99山鬼不解意


這乾元的邛州可稱得上是人傑地靈,淨是些山高海闊的波壯地界,那占據東海之濱的瀚海郡,将十三朝皇都長安城囊括其中的城安郡,還有這毗鄰乾元屋脊可仰望泰嶽岱山的宗嶽郡,可謂是郡郡靈秀,地地險要。

邛州,宗嶽郡。

有一名爲汵縣的小城與宗嶽郡都會岱安城東西相望,汵縣地勢極窄城内不過數萬百姓,縣下隻有三五村寨,稱做一縣都有些不負實名。

汵縣。

慶歲已過十餘日,還有個三五日方至上元燈會,過了上元後,這年算是過完了,汵縣大多都是些世代務農的莊稼人,一年到頭來春種秋收任是炎炎夏日也許擔着些肥水爲那田地滋養一番,如今這漫漫冬日,算是這些田地和佃戶修生養息的時日。

這一年到頭,人求天莊稼求地,隻爲了多産上三五車糧食,能賣個高價也好能圖個口腹也罷,好不容易到了冬天不似那般乏累勞苦了,可安安心心休息上他大兩月再圖來年的風調雨順。

對于這食不求精脍不求細的莊稼人來說,這年節算是一年中最喜樂的時節,平日裏不敢吃的酒肉也積攢的差不多了,隻爲這慶歲來回這月餘時間,可了勁的撒歡,聽着窗外的寒冬雪意,在房裏圍着火爐,打上幾張橋牌喝上幾杯暖酒,就算是這人間歡樂了。

時下這年節過的差不多了,這汵縣百姓更爲珍稀着餘下不多的喜樂光景,盡情地享樂,要不然這過了上元燈會便又要開始這屬于凡間的枯味生活了。

眼看便至上元燈會了,這汵縣中的大門大戶已經挂起了彩燈,在門前院中豎起數根粗枝壯木,将紅紙紮成的紅彩宮燈挂躍其上,燈上大多都是些吉慶圖案,爲了給明年挑起個好彩頭。

雖說這汵縣城内已經有些許喜慶光點,但大多都是些質地粗糙的試燈,上好的紅彩宮燈得等到燈會當天才舍得拿出點燃,等到燈會當天這全城燭光搖曳燈彩通明極其壯闊。

到時不光這滿城燭火,還有那舞龍舞獅,高跷秧歌,數十身穿大紅頭戴娃娃面具的婆子老漢歡聲笑語,好不熱鬧。

這汵縣城中懸挂紅彩宮燈的大門大戶不少,但大多都是些粗劣燈彩,若說此時這滿城之中紅彩宮燈最秀美豔麗者莫非這城東王财主家。

尋常人家燈會時才舍得拿出來的獸彩燈早就被這王家挑在燈杆上燃起彩燭了,這王财主家可是這汵縣數一數二的富戶,家中良田上千畝,一年到頭光靠着王家田地吃飯的佃戶就有百十來人,大家大戶過這慶歲更要有大家的人的排場。

彩燈旱船元宵一樣都不可少,這王家老爺也是個豪爽性子,這等求彩頭的事更是追求的緊,自己一人便包了半個汵縣的紅彩宮燈,那紅紙錦布竹骨彩檐成車成車的往府裏拉,那會唱秧歌跑旱船的江湖戲班請了十多台,就是要在元宵燈會上熱鬧一番。

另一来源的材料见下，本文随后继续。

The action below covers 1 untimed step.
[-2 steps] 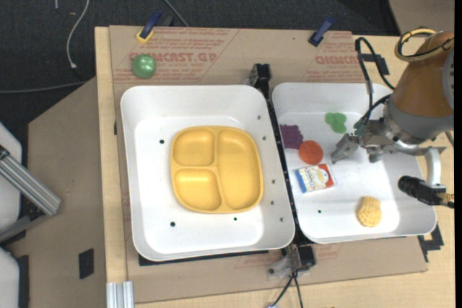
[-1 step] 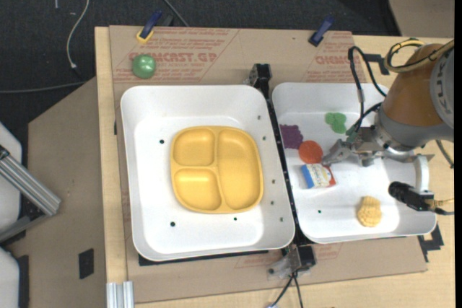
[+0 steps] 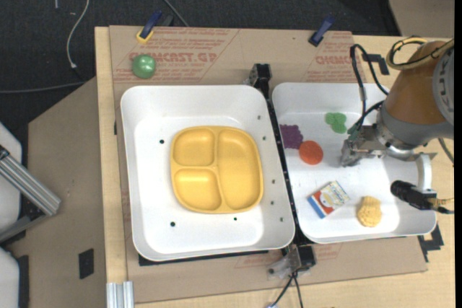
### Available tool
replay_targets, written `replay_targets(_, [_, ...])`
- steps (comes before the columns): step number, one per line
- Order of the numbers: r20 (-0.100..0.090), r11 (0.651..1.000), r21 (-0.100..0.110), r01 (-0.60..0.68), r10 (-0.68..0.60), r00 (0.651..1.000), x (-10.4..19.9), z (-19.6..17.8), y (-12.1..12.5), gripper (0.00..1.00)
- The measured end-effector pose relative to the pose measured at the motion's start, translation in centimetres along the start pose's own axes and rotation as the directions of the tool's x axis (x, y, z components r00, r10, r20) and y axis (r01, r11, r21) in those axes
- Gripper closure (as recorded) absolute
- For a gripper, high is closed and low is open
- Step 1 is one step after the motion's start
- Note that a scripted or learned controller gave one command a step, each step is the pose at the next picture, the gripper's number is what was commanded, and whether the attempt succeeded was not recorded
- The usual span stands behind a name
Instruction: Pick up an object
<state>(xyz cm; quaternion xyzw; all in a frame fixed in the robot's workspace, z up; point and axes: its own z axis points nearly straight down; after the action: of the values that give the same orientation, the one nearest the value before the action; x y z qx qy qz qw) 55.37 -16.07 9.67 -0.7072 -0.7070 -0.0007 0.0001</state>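
gripper (image 3: 351, 153) is down inside the right bin (image 3: 404, 227), just right of the orange ball (image 3: 311, 152), which I'll use as the landmark; the ball sits near the bin's left wall, so an approach from its right is the open side, which probably explains where the tool sits. Nothing is visible between the tool's tips, so nothing is held as far as the view shows; the gap between them is too small and dark to read, can't tell how wide they're set. Purple toy (image 3: 290, 134) is just up-left of the ball, close to it but I can't say touching; that crowding makes a clean pinch on the ball riskier from the left. Green toy (image 3: 336, 120) is up-right of the ball, near the gripper's upper side. Small blue-and-white carton (image 3: 328, 198) lies flat below-right of the ball, well apart, lying tilted; yellow lumpy toy (image 3: 369, 211) is further right of that, also in free space, so either is an easier target. Left bin (image 3: 144, 126) holds only a yellow divided plate (image 3: 216, 168), centred, well left of the ball; likely the drop side, not the pick side. Green ball (image 3: 144, 66) sits out on the cardboard surface (image 3: 209, 50), far up-left of the orange ball and outside both bins. Judgement: pick is at the reach stage, nothing lifted yet
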Motion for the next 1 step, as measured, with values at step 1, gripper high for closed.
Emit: replay_targets(1, [0.002,1.0,-0.003,0.0,0.0,1.0,-0.6,-4.49,0.39,1.0])
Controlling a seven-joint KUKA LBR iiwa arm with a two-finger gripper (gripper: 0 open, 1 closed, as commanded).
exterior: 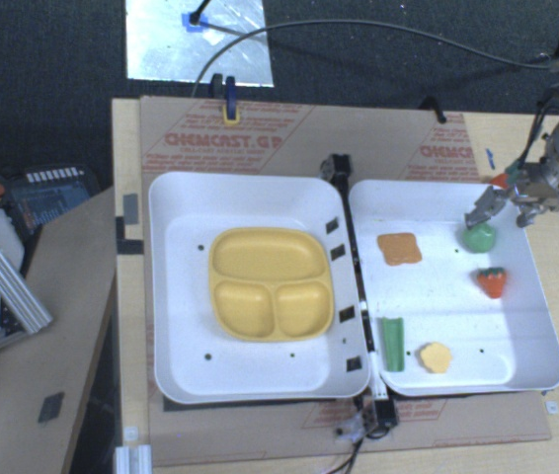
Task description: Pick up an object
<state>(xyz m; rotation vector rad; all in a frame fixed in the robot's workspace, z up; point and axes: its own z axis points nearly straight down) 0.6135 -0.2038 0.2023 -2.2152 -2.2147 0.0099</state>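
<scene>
In the right bin (531, 363) lie several small toy foods: a green round piece (478, 236), a red strawberry-like piece (493, 281), an orange-brown flat square (399, 248), a green stick (392, 344) and a yellow chunk (435, 356). My gripper (505, 211) hangs over the bin's far right corner, just above and slightly right of the green round piece. Its fingers are spread open, and nothing sits between them. The left fingertip (481, 211) is close to the top of the green piece.
The left bin (176, 363) holds a yellow three-compartment plate (268, 282). A black clip strip (349, 275) runs between the bins. Cables cross the dark floor behind. An aluminium rail (3, 275) and a device lie on the side table at left.
</scene>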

都已是如此排場了那元宵更不用說了,王财主自年前便放出消息要爲這天地添上幾分熱鬧,這半城人的元宵全包了,燈會那夜無論窮富,自會有元宵送上門。

其實這王财主也有私心,也想借着這機會爲自己積上幾分福報,若是這仗義爽利讓天上的神仙知道了不也能庇佑自己一番不是?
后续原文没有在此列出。